Surface plasmon resonance (SPR) effect of noble metal nanoparticles (NPs) for photocatalysis has a significant enhancement. In this system, a plasmonic ternary hybrid photocatalyst of Ag/AgBr/g-C3N4 was synthetized and used in water splitting to generation H2 under visible light irradiation. 18%Ag/AgBr/g-C3N4 showed the highest photoactivity, with the efficiency of hydrogen generation as high as 27-fold to that of pristine g-C3N4. Compared to simple mixture of Ag/AgBr and g-C3N4, hetero-composite Ag/AgBr/g-C3N4 showed a higher photoactivity, even though they contained same content of Ag/AgBr. We find that significant factors for enhancing properties were the synergistic effect between Ag/AgBr and g-C3N4, and the light absorption enhancing by SPR effect of Ag NPs.
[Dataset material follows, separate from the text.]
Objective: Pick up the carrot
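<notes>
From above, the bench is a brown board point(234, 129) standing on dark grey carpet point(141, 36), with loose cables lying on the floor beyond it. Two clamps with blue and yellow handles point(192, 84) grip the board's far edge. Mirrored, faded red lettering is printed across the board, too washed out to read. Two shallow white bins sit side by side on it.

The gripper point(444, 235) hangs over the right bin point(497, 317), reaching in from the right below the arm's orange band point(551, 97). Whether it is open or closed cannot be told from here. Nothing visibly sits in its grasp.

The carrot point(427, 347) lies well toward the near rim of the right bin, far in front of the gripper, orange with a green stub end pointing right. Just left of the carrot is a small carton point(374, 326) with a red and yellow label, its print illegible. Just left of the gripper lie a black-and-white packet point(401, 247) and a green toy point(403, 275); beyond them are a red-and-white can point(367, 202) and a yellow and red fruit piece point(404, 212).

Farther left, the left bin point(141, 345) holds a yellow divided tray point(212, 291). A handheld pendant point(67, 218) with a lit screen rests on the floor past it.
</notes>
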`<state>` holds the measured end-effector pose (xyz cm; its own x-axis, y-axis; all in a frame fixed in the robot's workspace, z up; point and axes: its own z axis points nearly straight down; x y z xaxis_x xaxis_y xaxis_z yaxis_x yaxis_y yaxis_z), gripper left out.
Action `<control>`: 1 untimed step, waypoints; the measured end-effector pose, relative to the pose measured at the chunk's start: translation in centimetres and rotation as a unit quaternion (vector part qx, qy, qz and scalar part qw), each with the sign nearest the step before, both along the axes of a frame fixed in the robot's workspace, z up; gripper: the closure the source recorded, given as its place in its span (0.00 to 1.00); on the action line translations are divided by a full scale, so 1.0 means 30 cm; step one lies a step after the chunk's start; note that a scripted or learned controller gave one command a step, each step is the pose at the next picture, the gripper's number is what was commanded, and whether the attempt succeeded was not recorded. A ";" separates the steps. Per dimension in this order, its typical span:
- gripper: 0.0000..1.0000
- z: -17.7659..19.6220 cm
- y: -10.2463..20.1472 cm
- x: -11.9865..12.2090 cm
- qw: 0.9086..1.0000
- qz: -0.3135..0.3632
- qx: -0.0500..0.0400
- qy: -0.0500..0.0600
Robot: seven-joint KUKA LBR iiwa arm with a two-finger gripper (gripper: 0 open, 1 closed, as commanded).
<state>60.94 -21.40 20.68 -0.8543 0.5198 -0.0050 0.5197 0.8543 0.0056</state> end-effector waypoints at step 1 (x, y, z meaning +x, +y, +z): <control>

Ag/AgBr NPs firmly anchored on the surface of g-C3N4 and their high dispersion were also responsible for the improved activity and long-term recycling ability. The structure of Ag/AgBr/g-C3N4 hybrid materials and their enhancement to photocatalytic activity were discussed. Meanwhile, the possible reaction mechanism of this system was proposed.

中文翻译：

---

基于聚合物g-C3N4的等离子三元杂化光催化剂，用于产生可见光氢。

贵金属纳米颗粒（NPs）的表面等离振子共振（SPR）效应对光催化具有显着增强。在该系统中，合成了Ag / AgBr / g-C3N4的等离激元三元杂化光催化剂，并在可见光照射下用于水分解生成H2。18％Ag / AgBr / g-C3N4表现出最高的光活性，氢生成效率是原始g-C3N4的27倍。与Ag / AgBr和g-C3N4的简单混合物相比，杂合Ag / AgBr / g-C3N4表现出更高的光活性，即使它们包含相同含量的Ag / AgBr。我们发现，增强性能的重要因素是Ag / AgBr和g-C3N4之间的协同效应，以及Ag NPs的SPR效应增强了光吸收。牢固地锚定在g-C3N4表面的Ag / AgBr NP及其高分散性也有助于提高活性和长期回收能力。讨论了Ag / AgBr / g-C3N4杂化材料的结构及其对光催化活性的增强作用。同时，提出了该系统可能的反应机理。